# [Task objective]
Find and copy each line of the data that includes "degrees".

# [Provided material]
----

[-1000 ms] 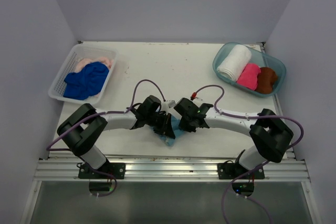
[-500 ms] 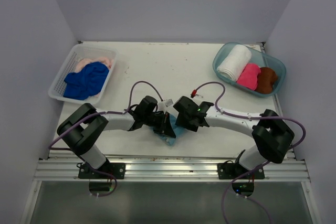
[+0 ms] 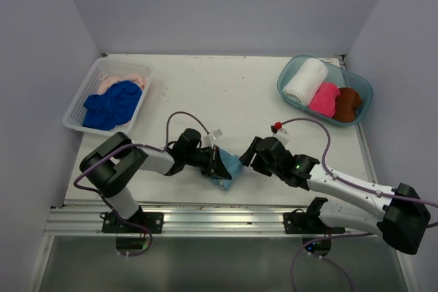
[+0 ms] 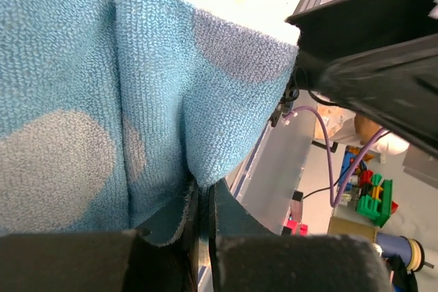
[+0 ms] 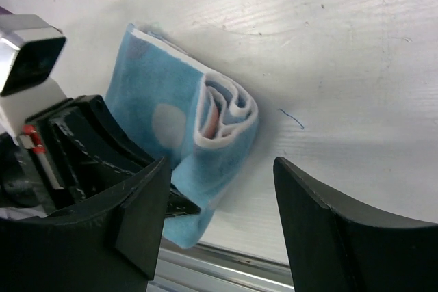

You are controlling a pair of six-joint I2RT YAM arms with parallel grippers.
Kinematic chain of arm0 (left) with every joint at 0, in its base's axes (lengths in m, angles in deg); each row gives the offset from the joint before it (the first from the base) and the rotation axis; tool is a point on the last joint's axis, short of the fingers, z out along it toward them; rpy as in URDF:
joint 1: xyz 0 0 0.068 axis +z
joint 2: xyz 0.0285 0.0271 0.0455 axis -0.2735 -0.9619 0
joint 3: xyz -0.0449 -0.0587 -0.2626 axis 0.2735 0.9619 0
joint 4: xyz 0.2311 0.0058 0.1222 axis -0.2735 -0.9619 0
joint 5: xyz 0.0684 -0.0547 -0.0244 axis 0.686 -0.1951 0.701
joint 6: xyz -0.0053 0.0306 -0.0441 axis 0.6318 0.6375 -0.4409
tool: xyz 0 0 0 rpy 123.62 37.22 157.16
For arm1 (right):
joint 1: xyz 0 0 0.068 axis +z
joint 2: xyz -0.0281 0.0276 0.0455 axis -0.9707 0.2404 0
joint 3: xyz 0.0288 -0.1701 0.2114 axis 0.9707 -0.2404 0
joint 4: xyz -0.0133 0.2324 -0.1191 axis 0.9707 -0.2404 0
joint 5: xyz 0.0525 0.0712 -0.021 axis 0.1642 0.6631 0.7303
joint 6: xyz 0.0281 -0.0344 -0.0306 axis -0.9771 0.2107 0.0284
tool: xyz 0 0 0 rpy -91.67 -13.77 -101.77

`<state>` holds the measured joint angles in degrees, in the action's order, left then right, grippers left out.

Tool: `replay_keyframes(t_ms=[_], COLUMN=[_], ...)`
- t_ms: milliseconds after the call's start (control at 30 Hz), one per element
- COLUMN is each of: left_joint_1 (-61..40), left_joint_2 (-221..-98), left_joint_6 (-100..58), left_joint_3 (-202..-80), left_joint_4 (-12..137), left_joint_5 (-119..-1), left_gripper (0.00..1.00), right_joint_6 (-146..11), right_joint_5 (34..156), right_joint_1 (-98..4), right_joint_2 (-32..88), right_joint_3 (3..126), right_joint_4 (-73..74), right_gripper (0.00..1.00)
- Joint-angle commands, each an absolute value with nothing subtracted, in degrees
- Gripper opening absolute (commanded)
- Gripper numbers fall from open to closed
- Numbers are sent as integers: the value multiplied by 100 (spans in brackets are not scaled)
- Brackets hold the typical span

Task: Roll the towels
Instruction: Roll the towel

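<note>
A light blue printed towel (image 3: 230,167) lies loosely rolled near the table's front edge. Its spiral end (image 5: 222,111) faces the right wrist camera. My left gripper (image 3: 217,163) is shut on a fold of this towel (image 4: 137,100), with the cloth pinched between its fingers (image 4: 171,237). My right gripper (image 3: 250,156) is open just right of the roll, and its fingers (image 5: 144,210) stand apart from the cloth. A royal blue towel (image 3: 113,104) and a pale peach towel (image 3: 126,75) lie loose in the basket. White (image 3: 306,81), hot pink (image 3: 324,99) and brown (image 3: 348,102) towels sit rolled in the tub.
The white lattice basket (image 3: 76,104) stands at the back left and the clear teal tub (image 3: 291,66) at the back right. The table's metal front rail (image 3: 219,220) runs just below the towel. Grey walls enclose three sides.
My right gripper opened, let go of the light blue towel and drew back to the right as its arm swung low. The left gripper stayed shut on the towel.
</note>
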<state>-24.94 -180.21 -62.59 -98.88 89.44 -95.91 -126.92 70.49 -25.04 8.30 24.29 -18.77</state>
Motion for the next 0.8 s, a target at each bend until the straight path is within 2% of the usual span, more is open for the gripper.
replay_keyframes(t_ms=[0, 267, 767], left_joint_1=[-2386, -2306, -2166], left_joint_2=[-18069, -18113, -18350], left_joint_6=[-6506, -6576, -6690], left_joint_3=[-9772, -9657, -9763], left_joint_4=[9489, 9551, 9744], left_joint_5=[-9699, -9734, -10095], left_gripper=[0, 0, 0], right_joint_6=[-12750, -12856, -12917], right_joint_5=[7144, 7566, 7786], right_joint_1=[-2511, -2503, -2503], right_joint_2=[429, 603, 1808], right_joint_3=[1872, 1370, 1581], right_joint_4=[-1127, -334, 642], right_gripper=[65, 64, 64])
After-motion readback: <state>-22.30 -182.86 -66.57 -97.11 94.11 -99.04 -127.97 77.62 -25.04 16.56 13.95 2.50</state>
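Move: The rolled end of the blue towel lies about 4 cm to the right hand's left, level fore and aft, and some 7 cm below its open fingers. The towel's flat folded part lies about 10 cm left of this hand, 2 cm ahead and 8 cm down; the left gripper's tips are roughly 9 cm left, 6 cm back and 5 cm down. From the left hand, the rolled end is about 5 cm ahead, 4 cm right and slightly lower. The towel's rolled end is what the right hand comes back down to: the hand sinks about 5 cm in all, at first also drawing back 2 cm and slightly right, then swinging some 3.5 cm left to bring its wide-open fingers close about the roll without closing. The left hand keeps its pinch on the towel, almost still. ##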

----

# [Your response]
`<state>` holds the measured joint angles in degrees, in the action's order, left then right, grippers left out.
- Joint-angle commands, each an absolute value with nothing subtracted, in degrees

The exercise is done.